- [What you need to do]:
Lines in the listing below that hold "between" are the ones to copy.

___ Information shown

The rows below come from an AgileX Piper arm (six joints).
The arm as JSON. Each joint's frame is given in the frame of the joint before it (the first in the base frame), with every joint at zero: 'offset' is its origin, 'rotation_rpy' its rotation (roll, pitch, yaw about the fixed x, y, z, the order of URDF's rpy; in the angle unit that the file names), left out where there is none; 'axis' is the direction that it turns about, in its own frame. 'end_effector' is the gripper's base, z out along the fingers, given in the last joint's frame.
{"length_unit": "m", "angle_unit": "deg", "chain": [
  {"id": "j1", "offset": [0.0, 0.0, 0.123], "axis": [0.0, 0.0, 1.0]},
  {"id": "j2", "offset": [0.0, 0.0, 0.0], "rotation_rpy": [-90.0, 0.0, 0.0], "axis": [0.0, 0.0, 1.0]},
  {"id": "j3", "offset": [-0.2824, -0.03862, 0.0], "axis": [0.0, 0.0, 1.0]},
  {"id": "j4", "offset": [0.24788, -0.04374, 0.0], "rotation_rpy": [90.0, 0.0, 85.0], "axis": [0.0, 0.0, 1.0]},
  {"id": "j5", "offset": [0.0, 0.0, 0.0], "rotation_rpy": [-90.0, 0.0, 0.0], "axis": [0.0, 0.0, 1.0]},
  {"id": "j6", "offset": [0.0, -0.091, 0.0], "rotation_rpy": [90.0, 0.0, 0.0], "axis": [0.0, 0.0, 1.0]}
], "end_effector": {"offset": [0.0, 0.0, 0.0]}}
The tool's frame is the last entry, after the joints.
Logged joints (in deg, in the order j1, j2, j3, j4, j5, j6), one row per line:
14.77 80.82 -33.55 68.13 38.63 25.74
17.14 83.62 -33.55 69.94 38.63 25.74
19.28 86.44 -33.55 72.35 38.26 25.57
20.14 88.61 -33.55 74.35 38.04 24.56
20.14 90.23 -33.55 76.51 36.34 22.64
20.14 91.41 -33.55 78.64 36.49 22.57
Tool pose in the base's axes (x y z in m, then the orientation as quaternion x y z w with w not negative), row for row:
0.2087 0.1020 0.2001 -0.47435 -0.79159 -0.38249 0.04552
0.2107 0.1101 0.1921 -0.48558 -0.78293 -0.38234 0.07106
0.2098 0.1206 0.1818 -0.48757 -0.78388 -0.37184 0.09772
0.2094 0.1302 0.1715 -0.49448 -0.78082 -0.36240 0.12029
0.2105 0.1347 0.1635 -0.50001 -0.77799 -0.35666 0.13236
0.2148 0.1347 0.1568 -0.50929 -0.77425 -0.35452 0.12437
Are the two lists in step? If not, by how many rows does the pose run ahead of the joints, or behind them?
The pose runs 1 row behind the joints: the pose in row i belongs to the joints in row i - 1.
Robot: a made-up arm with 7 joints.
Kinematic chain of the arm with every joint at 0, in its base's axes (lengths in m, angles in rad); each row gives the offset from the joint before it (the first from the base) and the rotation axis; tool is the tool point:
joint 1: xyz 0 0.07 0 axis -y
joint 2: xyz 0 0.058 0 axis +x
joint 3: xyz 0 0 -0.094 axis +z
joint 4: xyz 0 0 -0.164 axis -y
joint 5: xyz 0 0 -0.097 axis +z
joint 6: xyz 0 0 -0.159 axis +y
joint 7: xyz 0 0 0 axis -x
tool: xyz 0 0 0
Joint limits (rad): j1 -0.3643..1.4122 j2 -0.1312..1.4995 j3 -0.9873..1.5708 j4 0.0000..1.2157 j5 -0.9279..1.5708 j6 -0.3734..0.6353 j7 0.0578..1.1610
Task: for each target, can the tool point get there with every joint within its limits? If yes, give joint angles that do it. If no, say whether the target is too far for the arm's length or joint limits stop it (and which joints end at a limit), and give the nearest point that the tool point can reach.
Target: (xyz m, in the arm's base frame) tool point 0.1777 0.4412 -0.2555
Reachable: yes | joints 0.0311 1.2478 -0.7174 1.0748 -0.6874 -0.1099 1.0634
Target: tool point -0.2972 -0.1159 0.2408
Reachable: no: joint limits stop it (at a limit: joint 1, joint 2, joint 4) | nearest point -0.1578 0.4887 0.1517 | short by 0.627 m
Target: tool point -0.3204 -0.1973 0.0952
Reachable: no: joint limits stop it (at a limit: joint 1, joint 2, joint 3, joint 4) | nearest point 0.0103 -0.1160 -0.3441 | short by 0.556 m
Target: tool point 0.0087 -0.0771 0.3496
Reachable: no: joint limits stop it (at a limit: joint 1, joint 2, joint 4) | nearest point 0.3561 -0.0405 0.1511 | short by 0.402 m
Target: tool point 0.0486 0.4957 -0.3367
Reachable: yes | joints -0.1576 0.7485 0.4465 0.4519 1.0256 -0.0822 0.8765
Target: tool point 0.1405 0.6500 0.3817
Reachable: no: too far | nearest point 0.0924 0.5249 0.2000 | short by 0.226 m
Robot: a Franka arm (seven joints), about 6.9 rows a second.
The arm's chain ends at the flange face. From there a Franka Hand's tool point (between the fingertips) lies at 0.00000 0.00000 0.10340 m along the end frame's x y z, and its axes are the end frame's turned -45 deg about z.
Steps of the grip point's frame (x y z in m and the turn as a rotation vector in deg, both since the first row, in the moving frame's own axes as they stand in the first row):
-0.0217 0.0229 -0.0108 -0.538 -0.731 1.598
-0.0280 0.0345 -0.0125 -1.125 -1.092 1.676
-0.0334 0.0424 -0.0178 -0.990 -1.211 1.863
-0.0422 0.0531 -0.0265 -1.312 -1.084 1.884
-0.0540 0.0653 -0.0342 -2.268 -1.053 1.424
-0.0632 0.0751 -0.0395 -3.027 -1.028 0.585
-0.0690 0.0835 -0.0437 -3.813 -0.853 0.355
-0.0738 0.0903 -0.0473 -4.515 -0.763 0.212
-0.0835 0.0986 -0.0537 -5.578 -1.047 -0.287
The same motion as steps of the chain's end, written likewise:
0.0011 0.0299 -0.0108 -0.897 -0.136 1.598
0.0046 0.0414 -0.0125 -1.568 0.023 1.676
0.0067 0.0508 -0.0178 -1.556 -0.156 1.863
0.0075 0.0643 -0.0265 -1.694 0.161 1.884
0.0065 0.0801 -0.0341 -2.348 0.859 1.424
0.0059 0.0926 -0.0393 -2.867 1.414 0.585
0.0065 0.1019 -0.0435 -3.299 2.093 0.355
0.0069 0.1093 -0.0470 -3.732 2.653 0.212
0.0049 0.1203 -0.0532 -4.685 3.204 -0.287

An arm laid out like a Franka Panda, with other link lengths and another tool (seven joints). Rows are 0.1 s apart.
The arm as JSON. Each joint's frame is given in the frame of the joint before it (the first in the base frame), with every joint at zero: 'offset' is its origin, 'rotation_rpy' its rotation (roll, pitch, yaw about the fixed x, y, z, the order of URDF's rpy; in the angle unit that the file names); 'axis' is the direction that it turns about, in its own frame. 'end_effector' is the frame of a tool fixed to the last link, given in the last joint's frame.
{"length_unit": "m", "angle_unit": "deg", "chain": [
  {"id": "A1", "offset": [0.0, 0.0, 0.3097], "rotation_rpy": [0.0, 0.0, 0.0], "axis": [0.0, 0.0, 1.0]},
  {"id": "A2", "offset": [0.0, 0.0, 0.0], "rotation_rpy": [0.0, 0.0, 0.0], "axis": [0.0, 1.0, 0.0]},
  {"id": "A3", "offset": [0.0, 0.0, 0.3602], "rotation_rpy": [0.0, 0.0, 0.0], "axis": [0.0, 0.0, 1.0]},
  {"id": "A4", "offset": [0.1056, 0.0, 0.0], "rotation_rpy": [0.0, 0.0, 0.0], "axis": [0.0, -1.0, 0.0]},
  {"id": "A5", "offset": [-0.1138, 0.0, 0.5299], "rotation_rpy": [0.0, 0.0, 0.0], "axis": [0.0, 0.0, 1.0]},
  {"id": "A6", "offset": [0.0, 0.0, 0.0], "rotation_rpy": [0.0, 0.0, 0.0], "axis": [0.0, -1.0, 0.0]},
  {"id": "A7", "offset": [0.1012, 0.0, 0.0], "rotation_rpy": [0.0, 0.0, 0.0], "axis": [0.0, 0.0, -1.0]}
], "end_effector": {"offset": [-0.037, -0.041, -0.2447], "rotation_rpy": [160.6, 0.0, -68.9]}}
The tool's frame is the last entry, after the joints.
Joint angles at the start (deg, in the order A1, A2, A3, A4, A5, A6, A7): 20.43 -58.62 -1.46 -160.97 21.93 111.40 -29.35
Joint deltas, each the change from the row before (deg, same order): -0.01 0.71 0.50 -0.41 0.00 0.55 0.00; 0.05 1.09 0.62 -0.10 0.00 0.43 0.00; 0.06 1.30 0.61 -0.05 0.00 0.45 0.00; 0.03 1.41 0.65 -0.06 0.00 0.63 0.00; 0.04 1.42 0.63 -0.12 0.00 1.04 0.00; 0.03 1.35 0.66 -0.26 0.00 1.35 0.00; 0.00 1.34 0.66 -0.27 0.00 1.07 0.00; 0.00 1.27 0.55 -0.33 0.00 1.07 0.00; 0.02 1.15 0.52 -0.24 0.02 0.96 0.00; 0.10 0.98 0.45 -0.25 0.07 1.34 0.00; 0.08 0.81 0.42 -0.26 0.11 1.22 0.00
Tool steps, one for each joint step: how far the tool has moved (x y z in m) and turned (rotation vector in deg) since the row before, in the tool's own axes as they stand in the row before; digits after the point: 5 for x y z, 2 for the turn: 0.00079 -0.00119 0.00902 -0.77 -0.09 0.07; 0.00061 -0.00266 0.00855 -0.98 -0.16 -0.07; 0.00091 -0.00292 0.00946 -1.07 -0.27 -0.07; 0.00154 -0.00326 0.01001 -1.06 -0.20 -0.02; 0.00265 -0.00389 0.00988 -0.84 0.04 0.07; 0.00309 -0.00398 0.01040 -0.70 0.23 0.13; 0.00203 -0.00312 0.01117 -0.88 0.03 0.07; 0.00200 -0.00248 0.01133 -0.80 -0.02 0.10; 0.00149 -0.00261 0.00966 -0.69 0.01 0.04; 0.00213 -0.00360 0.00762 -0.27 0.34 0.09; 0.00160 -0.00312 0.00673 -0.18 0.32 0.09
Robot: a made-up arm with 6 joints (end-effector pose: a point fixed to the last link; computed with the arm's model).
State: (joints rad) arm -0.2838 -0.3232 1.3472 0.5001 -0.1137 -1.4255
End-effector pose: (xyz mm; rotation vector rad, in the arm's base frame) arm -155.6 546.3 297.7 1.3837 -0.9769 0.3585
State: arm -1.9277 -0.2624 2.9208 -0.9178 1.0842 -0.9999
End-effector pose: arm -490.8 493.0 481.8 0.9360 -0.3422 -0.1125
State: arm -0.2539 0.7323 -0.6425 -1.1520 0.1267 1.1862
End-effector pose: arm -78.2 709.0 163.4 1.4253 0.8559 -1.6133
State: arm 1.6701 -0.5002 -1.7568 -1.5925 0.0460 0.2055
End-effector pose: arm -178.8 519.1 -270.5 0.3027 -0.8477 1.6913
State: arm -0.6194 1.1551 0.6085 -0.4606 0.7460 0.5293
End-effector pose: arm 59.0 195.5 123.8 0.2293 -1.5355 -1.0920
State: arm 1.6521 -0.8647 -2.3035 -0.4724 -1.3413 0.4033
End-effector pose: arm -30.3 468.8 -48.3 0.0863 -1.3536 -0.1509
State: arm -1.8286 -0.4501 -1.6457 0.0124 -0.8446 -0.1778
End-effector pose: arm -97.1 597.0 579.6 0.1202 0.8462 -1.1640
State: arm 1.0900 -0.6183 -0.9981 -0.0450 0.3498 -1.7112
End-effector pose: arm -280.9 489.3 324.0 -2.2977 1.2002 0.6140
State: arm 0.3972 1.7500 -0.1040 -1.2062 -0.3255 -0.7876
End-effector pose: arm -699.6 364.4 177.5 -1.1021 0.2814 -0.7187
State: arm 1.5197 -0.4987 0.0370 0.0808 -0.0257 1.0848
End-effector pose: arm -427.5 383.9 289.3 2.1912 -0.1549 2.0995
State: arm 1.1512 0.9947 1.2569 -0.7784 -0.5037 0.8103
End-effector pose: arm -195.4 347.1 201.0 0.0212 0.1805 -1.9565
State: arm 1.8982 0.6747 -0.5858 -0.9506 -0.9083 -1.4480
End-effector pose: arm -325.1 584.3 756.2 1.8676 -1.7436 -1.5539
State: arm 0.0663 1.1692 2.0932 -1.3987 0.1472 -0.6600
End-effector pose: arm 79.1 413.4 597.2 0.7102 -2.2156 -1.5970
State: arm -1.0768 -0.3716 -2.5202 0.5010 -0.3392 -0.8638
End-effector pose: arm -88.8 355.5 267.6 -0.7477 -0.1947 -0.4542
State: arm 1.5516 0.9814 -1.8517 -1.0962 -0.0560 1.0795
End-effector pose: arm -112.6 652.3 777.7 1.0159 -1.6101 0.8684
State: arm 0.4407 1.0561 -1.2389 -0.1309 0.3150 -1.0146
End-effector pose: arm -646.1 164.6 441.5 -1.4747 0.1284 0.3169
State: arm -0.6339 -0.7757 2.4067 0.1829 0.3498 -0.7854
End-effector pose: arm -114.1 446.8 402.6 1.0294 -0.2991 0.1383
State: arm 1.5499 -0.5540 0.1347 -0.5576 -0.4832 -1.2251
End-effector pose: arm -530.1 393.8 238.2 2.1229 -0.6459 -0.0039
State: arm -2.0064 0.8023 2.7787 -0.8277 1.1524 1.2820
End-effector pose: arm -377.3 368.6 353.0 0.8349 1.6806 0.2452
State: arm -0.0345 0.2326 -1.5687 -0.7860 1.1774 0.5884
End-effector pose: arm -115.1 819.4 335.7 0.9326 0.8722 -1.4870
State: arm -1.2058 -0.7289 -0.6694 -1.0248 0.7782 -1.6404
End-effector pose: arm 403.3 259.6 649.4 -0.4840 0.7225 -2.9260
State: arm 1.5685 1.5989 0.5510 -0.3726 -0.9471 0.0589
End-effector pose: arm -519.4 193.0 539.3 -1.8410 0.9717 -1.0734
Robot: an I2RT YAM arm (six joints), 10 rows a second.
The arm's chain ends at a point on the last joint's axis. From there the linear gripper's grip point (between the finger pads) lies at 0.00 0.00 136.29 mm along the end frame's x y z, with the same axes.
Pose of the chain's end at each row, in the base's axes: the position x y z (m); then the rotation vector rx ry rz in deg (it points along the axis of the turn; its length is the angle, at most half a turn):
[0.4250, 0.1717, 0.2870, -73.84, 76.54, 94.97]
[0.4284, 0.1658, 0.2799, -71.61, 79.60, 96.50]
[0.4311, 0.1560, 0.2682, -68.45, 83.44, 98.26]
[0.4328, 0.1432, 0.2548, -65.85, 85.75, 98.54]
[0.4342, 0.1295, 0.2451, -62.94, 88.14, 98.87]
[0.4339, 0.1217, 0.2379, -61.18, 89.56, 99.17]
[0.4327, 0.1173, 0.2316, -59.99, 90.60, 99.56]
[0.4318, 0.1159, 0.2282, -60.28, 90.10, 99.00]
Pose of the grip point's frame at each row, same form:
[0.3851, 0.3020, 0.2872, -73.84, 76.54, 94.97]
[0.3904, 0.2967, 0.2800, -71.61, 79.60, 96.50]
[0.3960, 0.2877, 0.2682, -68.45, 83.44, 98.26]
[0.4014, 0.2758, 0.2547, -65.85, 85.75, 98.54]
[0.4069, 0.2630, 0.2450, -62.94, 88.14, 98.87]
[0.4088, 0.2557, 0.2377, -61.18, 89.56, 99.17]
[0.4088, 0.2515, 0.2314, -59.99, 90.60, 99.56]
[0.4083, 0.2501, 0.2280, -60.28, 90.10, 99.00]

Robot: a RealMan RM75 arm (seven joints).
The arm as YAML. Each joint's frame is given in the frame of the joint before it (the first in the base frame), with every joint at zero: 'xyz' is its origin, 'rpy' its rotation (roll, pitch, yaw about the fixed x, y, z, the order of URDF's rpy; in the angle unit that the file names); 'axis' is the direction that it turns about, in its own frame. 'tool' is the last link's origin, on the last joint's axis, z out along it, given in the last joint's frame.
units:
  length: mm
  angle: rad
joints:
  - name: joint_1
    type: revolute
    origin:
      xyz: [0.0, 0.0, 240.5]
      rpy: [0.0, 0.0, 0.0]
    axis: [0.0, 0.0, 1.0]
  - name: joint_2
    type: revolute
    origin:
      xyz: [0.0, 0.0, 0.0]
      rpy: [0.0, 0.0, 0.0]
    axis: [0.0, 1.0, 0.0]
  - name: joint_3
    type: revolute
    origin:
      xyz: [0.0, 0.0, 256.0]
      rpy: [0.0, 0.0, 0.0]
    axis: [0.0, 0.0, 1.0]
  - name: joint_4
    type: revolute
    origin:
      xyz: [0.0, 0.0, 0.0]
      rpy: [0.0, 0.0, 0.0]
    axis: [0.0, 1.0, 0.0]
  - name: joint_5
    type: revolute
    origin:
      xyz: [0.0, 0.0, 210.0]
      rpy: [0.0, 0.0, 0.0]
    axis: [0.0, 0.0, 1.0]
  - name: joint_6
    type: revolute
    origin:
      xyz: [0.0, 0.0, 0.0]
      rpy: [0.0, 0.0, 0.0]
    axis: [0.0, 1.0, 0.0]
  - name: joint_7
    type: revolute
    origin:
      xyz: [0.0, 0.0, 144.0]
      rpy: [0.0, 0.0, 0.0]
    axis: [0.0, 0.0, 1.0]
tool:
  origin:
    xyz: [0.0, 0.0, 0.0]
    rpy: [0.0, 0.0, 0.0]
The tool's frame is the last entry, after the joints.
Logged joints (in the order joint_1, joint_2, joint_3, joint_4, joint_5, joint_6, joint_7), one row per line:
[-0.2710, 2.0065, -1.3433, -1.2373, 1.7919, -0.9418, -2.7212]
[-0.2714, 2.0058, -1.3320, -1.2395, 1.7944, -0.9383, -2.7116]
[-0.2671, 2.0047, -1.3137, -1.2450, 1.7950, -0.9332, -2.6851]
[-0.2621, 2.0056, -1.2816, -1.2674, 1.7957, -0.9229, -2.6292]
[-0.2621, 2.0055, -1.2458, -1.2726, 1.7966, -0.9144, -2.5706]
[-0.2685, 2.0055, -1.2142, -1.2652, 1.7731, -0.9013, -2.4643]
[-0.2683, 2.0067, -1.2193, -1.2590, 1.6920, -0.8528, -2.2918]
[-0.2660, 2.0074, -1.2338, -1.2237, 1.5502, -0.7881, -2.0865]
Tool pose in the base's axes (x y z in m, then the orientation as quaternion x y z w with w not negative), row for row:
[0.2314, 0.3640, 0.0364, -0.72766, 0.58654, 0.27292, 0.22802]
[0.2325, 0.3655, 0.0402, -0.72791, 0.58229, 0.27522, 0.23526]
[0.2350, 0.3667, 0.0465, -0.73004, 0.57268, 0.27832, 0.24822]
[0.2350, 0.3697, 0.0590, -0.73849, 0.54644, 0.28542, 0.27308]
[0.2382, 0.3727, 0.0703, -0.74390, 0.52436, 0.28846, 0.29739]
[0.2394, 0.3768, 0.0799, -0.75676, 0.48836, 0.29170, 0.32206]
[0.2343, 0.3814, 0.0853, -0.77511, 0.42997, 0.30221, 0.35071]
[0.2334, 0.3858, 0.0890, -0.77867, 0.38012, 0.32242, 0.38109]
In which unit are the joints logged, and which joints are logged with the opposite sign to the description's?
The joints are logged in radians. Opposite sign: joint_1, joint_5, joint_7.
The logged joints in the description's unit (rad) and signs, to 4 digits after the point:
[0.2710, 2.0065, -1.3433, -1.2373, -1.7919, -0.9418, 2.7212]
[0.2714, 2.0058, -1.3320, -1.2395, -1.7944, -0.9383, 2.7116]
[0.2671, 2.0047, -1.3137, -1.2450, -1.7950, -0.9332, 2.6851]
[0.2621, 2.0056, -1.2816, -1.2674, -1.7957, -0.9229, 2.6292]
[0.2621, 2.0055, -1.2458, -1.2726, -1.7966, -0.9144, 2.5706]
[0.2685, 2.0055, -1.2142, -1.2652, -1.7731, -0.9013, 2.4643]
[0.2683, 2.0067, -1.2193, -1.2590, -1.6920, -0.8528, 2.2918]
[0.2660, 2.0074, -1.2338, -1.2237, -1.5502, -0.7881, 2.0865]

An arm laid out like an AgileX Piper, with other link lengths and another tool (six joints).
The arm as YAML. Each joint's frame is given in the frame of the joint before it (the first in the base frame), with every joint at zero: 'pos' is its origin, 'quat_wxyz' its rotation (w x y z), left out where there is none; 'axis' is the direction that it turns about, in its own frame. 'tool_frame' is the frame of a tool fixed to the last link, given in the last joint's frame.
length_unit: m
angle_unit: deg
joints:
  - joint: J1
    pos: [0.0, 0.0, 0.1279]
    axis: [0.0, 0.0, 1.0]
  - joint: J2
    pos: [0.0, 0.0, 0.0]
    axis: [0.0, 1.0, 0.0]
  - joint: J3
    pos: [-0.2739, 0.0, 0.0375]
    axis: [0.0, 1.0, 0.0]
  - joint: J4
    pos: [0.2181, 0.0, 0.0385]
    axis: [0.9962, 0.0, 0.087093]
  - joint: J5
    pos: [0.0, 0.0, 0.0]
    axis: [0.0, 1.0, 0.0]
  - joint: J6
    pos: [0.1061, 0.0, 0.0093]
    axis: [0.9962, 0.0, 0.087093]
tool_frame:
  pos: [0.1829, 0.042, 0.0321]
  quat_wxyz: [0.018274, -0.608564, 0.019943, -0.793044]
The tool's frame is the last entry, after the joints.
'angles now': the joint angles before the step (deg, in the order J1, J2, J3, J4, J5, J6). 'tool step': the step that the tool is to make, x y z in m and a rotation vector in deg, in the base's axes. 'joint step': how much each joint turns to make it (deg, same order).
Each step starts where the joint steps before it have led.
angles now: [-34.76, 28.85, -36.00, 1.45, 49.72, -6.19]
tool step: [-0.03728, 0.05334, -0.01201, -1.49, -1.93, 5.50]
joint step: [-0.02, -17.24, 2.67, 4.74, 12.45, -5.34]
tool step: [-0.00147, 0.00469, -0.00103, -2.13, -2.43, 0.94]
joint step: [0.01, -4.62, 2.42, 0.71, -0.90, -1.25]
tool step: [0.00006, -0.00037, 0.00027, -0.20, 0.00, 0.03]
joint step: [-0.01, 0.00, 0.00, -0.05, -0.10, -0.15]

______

- [Task output]:
The arm's chain ends at the flange face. From there a Franka Hand's tool point (between the fingertips) lies at 0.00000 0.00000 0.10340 m along the end frame's x y z, and its axes are the end frame's turned -45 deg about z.
The arm's chain ends at a point on the last joint's axis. From there the linear gripper's grip point (between the finger pads) lies at 0.00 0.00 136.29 mm along the end frame's x y z, with the same axes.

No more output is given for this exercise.